YOUR ASSIGNMENT —
Could you copy each line of the listing below that has the word "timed"?

============

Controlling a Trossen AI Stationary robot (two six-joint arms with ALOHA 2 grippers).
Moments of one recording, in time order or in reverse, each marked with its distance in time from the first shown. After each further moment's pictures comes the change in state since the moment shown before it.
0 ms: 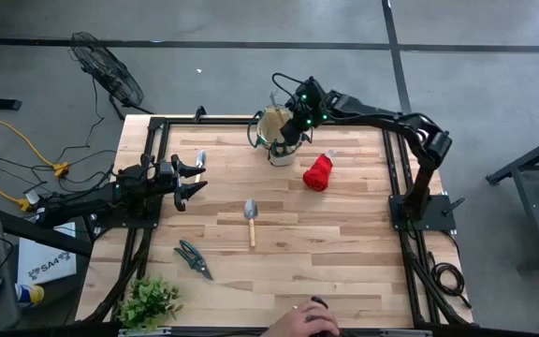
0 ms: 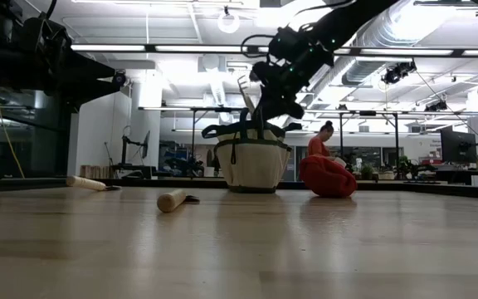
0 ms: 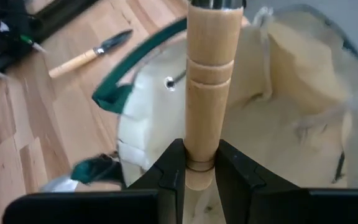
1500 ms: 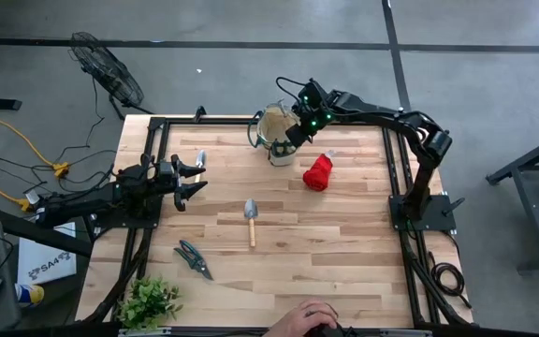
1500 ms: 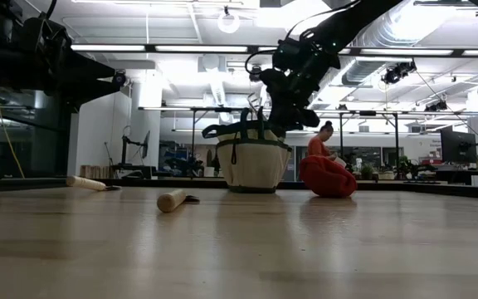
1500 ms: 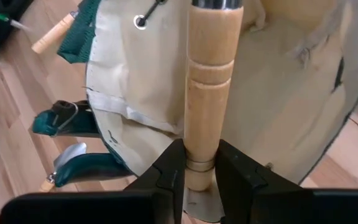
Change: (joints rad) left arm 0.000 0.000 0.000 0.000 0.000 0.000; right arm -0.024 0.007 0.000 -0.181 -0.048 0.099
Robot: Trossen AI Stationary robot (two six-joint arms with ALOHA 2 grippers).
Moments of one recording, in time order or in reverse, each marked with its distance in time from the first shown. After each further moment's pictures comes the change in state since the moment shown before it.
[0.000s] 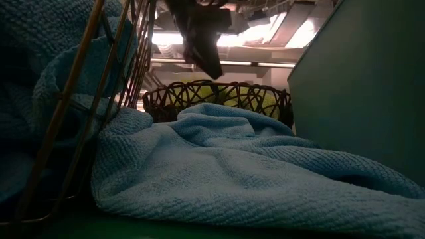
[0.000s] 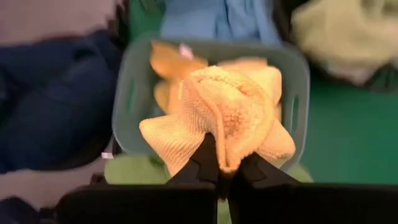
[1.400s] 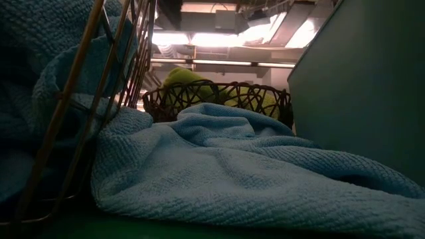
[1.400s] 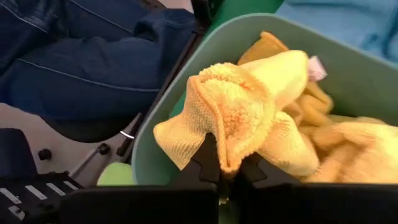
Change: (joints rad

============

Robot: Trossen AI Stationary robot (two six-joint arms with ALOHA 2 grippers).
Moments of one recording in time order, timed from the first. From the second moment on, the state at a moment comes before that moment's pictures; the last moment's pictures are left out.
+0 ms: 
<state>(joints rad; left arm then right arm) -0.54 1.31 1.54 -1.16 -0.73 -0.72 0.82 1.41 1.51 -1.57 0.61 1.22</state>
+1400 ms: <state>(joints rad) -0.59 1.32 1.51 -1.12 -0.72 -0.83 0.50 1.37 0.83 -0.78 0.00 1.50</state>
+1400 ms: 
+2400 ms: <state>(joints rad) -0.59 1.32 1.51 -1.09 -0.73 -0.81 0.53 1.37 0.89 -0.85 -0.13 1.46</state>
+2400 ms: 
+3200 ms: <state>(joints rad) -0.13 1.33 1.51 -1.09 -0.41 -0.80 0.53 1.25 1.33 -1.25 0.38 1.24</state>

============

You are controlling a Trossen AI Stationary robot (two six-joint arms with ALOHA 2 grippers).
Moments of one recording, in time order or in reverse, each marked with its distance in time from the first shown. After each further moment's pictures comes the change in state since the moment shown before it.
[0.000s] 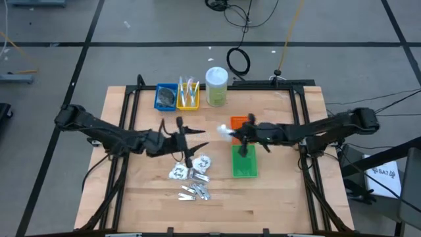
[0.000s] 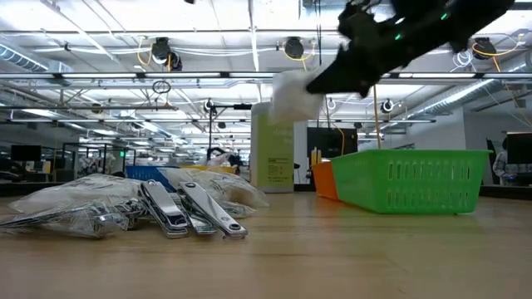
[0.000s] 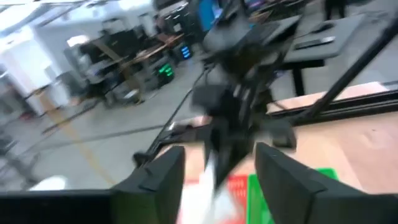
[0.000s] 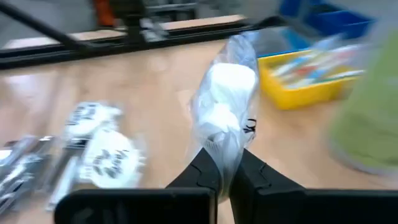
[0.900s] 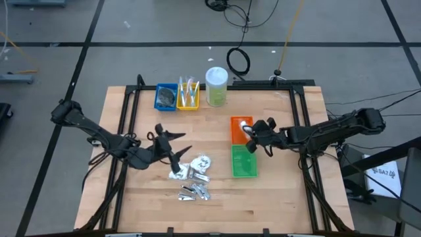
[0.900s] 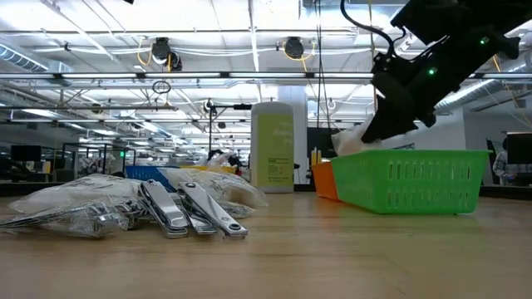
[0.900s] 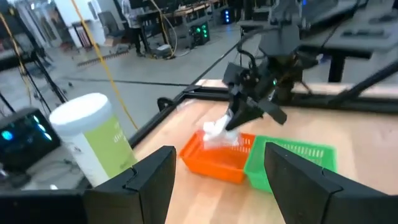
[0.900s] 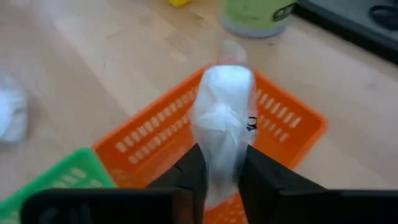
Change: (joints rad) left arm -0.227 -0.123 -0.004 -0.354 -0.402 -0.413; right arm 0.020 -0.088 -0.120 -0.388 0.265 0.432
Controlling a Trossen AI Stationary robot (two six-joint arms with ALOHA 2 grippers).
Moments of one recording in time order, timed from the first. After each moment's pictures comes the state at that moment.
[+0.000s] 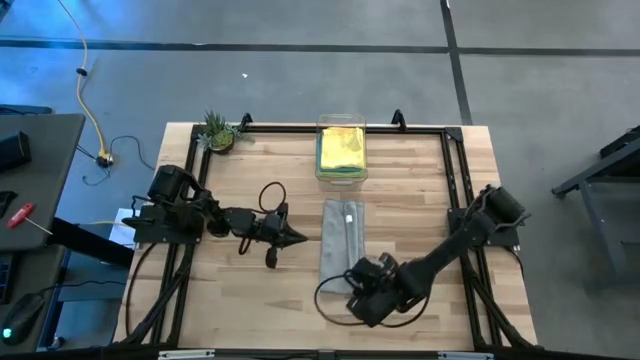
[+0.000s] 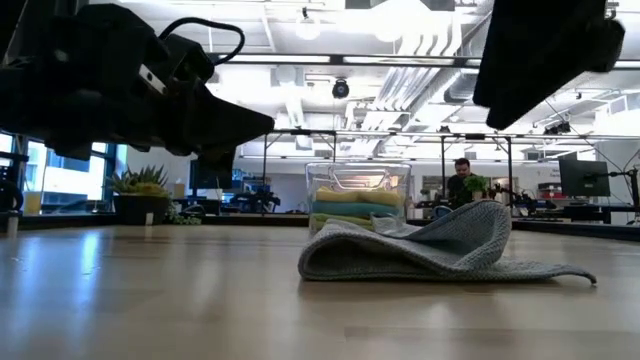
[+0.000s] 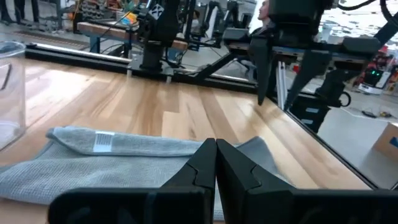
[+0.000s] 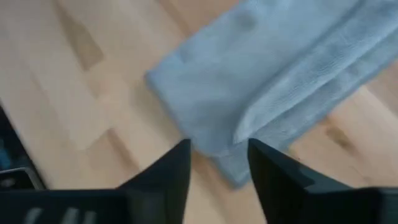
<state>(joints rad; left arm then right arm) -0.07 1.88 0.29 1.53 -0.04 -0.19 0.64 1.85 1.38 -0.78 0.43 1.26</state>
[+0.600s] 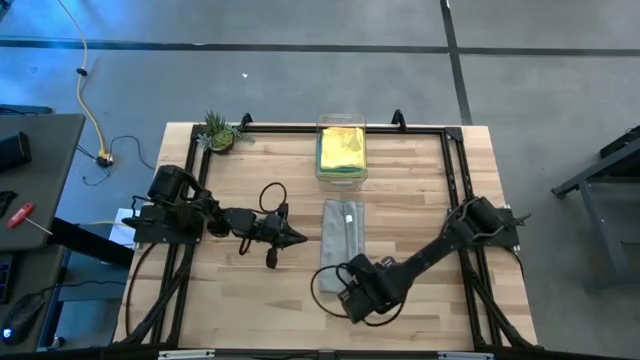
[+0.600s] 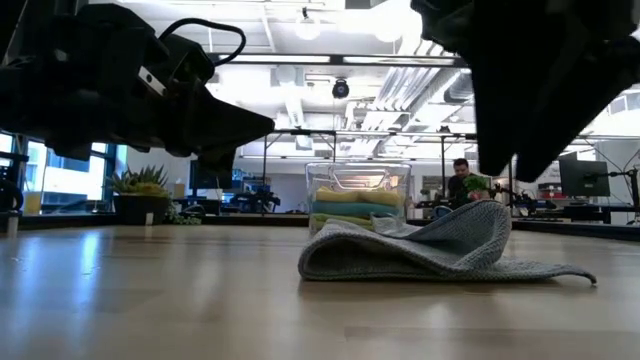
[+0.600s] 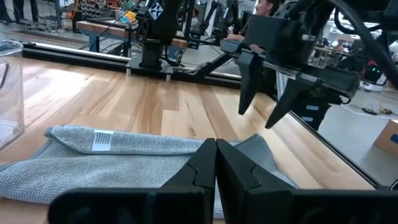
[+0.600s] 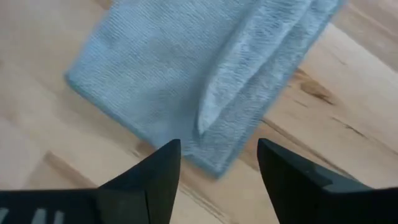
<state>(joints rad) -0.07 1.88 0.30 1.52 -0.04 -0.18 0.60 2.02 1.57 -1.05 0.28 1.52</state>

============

ANSWER AREA —
Moments of one recording in time order, timed from the first. From the second moment on, the state at a moment comes before that moment's pictures; the last moment's pictures are left out.
Moments of one recording in time order, timed from the first. After each moment's pictures comes the state at that moment.

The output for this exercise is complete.